Symbols are taken as plain text in whisper api output

I am using whisper api to convert speech to text. But when I try to provide email id or contact number the symbols like @ or + symbol for country code while giving phone number was printing as plain english text.

For example the audio contains is My email is data@test. com and phone number is +123445.
After using whisper api the out text is showing My email is data at the right test. com and phone number is plus 123445.
How can we solve this problem so that it can show symbol rather than plain text in output?

You cannot.

Not directly anyway.

Whisper is a direct speech-to-text model, it transcribes what it hears, that’s it.

So, if you ask it to transcribe the Tommy Tutone classic, you’re likely to get something like,

86753 oh 9

Out of it.

It’s actually a pretty sophisticated mechanism for humans to be contextually aware enough to know when we hear “at” that we should understand “@” and when we hear “oh” we should understand “0.”

Your current best bet would be to do some post-processing on the text output.

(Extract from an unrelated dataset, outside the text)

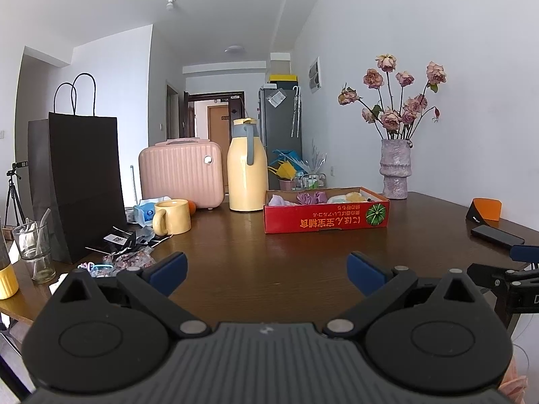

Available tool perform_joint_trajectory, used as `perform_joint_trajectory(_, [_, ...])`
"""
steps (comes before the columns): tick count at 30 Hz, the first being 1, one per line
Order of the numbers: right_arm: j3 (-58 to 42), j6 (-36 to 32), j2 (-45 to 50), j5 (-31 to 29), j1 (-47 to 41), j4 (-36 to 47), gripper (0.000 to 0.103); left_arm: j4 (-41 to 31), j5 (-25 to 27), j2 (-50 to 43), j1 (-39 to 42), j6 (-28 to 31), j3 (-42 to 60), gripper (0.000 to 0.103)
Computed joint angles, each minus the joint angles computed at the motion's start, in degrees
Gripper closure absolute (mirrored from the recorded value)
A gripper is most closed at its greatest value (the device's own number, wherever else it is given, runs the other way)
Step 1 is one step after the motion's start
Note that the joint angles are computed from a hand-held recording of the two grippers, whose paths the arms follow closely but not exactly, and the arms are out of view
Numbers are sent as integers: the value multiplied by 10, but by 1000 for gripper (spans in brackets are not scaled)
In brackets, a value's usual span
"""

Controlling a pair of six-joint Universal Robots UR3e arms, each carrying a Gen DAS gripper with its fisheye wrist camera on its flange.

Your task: Organize soft objects

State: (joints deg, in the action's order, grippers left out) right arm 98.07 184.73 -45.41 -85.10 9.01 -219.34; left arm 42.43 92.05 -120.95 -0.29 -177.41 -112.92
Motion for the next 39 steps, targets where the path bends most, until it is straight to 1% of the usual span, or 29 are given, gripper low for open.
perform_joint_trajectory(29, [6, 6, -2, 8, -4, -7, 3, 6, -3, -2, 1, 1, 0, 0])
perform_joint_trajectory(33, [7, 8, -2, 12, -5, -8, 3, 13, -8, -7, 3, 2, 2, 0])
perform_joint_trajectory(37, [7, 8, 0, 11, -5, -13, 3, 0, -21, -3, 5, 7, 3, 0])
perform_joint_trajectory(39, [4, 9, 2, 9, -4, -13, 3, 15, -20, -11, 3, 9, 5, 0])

I suggest some regular expressions to identify likely regions of interest then pass that bit to an LLM for correction.

Let’s take your example,

My email is data at the right test. com and phone number is plus 123445.

You might use a regex like,

[A-Za-z0-9._+~ -]+(@|at) ?[A-Za-z0-9. -]+?((\.|dot) ?[A-Za-z]{2,} ?)+

to capture any line with a potential email address.

In your example text, this captures,

My email is data at the right test. com

Now if you pass this to a GPT LLM with an appropriate system message you can ask it to correct the error,

https://platform.openai.com/playground/p/qMLuj8ku7jU0FocE0YHDCzif?model=gpt-3.5-turbo

system:

You are a transcription proofreader. Users will provide you with small snippets of text which have been generated by a speech-to-text program. Your job is to correct and normalize this text to convey the meaning intended by the speaker.

Be particularly mindful of potential errors in email addresses where something like “a@b.com” is likely to be transcribed as “a at b. com” or “a at b dot com” and numbers generally like “867-5309” when spoken may be transcribed as “86753 oh 9.”

user:

My email is data at the right test. com

assistant:

My email is data@therighttest.com.

Now, do be mindful, this regex and system message are almost certainly not optional, they’re just what I came up with laying next to my toddler waiting for them to fall asleep.

You would want to spend some time tuning it to your specific use-case, but I believe it’s enough to get you started and on your way.

Incidentally, here is the correction for your whole transcription example.

https://platform.openai.com/playground/p/7lP5zvwzjGeH2trPNeho3xoP?model=gpt-3.5-turbo

I recommend using regular expressions to focus your correction efforts and minimize your costs.